MANTAN Ketua Umum Pimpinan Pusat (PP) Muhammadiyah Prof Din Syamsuddin menyarankan agar ormas keagamaan yang didirikan oleh KH Ahmad Dahlan pada tahun 1912 tersebut menolak tawaran Wilayah Izin Usaha Pertambangan Khusus (WIUPK) dari pemerintah.
“Saya mengusulkan kepada PP Muhammadiyah untuk menolak tawaran Menteri Bahlil atau Presiden Joko Widodo itu. Pemberian itu lebih banyak mudharat daripada maslahatnya,” ujar Din dalam keterangan tertulis, Selasa (4/6/2024).
Din menilai, Muhammadiyah harus menjadi penyelesai masalah-masalah bangsa dan bukan sebaliknya menjadi bagian dari permasalahan itu sendiri (a part of the problem).
“Pemberian konsesi tambang untuk ormas keagamaan seperti bisa jadi akan dinilai positif sebagai bentuk perhatian pemerintah kepada mereka,” jelasnya.
Namun, kata Din, pemberian WIUPK tersebut disinyalir sarat akan motif kepentingan. Sebab, pemerintah terkesan ingin mengambil hati para pegiat ormas keagamaan.
Din Syamsuddin pun berharap pemerintah melakukan aksi keberpihakan atau affirmative actions dengan menciptakan keadilan ekonomi dan tidak hanya memberi konsesi kepada pihak tertentu.
Ada beberapa masalah yang disoroti dari pemberian WIUPK, pertama pemberian konsesi tambang batu bara kepada NU dan Muhammadiyah tetap tidak seimbang dengan jasa dan peran kedua Ormas Islam itu, dan tetap tidak seimbang dengan pemberian konsesi kepada perusahan-perusahaan yang dimiliki oleh kelompok segelintir penguasa ekonomi.
“Dunia minerba Indonesia dikuasai oleh beberapa perusahaan saja.

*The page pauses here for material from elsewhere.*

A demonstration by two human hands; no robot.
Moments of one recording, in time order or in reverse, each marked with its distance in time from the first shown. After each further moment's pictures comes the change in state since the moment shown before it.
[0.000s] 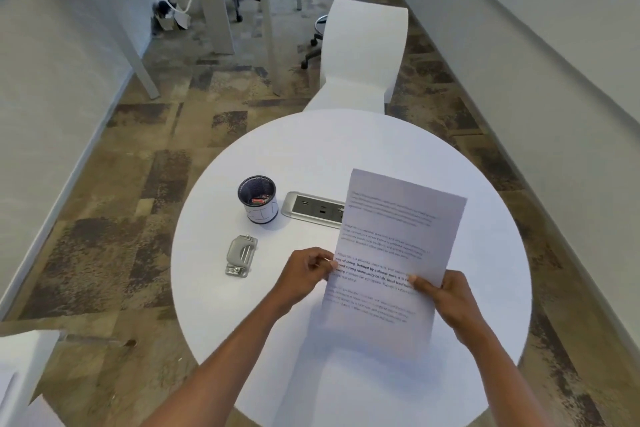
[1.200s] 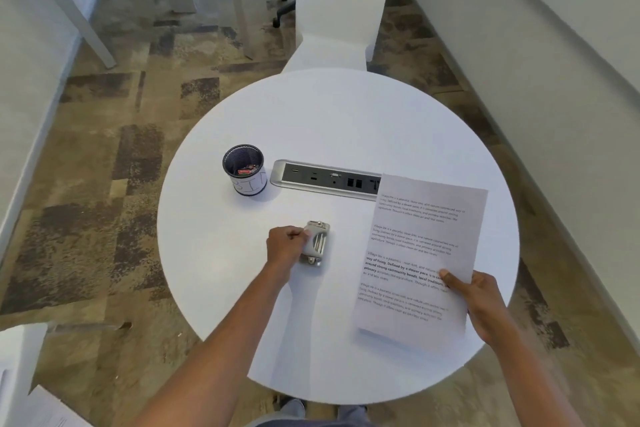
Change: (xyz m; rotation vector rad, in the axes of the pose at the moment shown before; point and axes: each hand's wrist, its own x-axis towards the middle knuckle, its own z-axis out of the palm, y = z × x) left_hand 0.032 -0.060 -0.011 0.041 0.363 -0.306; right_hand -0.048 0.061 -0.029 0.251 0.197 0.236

Sumber daya alam Indonesia sungguh “dijarah secara serakah” oleh segelintir orang yang patut diduga berkolusi dengan pejabat,” tuturnya.

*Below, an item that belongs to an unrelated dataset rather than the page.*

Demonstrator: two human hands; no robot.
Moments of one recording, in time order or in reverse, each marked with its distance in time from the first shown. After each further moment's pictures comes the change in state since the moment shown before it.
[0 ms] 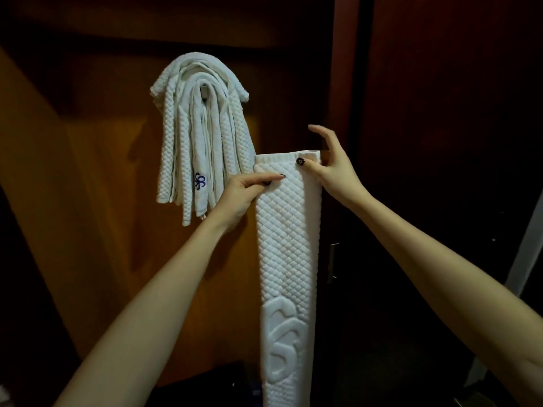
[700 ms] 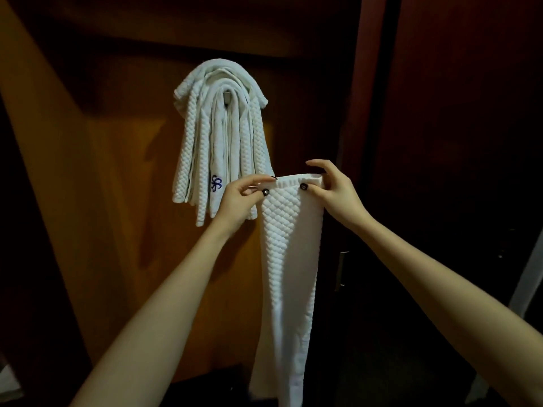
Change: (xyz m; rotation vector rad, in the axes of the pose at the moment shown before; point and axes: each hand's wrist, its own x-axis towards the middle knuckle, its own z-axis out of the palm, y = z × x) left_hand -0.020 0.004 -0.029 0.067 0.183 0.026; right_hand -0.017 0.004 0.030 -0.084 -0.058 0.042
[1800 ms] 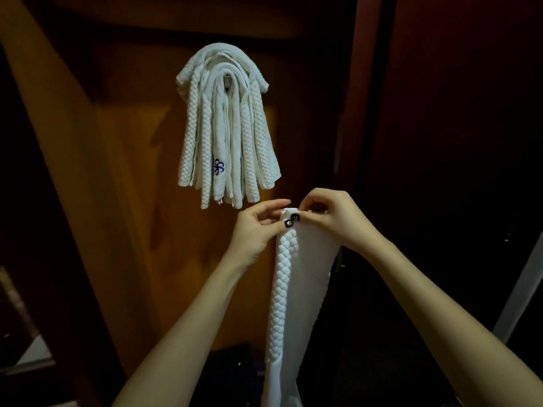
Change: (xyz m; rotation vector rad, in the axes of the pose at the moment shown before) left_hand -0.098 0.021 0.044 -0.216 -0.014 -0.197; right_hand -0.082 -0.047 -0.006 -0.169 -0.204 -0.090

Masalah kedua, pemberian tambang batu bara dilakukan di tengah protes global terhadap energi fosil sebagai salah satu penyebab perubahan iklim dan pemanasan global.
“Saya diminta mewakili Islam meletakkan petisi kepada Sekjen PBB agar pada 2050 tidak ada lagi energi fosil. Maka, besar kemungkinan yang akan diberikan kepada NU dan Muhammadiyah adalah sisa-sisa dari kekayaan negara,” ujarnya.
Ketiga, pemberian tambang “secara cuma-cuma” kepada NU dan Muhammadiyah potensial membawa jebakan. Dia menyebut, sistem tata kelola tambang dengan menggunakan sistem IUP dan Kontrak Karya adalah sistem zaman kolonial berdasarkan Undang-Undang Pertambangan Indische Mijnwet yang dilanggengkan dengan Undang-Undang Minerba Nomor 4 Tahun 2009 dan Undang-Undang Minerba Nomor 3 Tahun 2020.
“Sistem IUP ini tidak sesuai konstitusi,” tandas Din.
Sebelumnya, Presiden Joko Widodo (Jokowi) telah meneken Peraturan Pemerintah (PP) Nomor 25 Tahun 2024 yang di dalamnya memuat terkait diperkenankannya ormas keagamaan untuk mengelola tambang mineral dan batu bara.